What you return should match every record exactly, with the images removed.

Segment Start: RECORDS SHOWN

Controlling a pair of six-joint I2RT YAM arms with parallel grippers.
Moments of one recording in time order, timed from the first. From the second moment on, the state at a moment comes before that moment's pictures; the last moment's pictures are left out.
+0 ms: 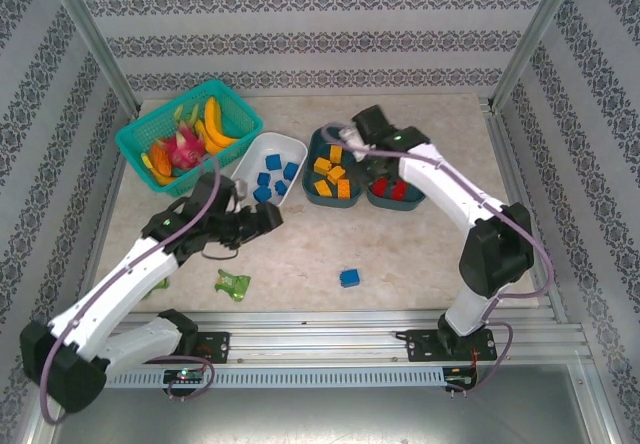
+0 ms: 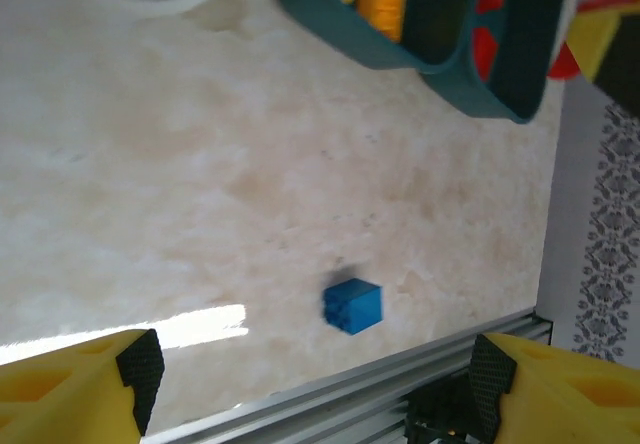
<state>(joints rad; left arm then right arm) -0.52 1.07 0.94 -0.70 0.30 -0.88 0.43 1.72 1.53 -0.91 0.06 -0.06</state>
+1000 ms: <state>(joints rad) -0.68 1.65 1.42 -0.53 0.33 -0.66 0.14 2.41 2.14 -1.03 0.19 0.22</state>
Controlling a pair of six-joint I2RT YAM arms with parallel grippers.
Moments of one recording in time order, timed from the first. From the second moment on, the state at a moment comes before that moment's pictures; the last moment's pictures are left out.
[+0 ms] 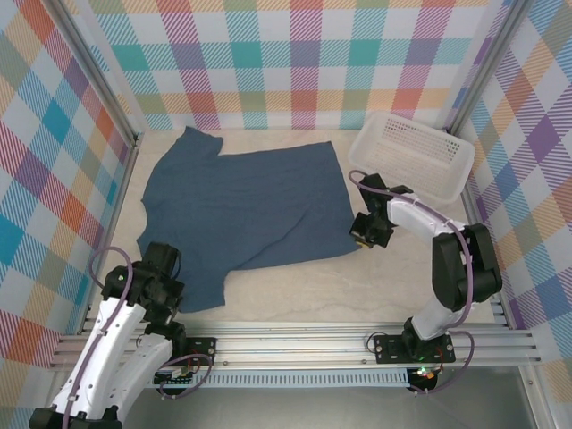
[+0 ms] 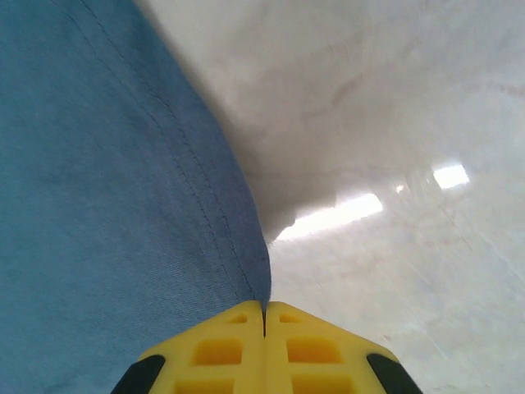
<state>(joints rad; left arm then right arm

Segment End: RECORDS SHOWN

EXPECTED OUTPUT
Controlling a pair of six-joint I2RT YAM arms with parallel grippers.
Moments of one recording in time order, timed from the first. From the second moment on, the state at a moment comes before that moment's pictures; the last moment's pictures are left out.
+0 ms: 
+0 ms: 
<state>(joints rad; left arm then right arm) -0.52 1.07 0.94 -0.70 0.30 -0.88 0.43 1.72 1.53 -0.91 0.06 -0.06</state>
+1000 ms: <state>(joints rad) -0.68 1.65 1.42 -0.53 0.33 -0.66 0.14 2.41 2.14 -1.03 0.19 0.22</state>
Controlling a pair of six-joint I2RT YAM arms with parallel grippers.
Moments of one recording in time order, timed from the first. From the second moment on, the state at a moment comes before that moment's pictures; the last moment's pictures are left out.
[+0 ms] 
[+0 ms] 
<state>(joints rad; left arm then right arm

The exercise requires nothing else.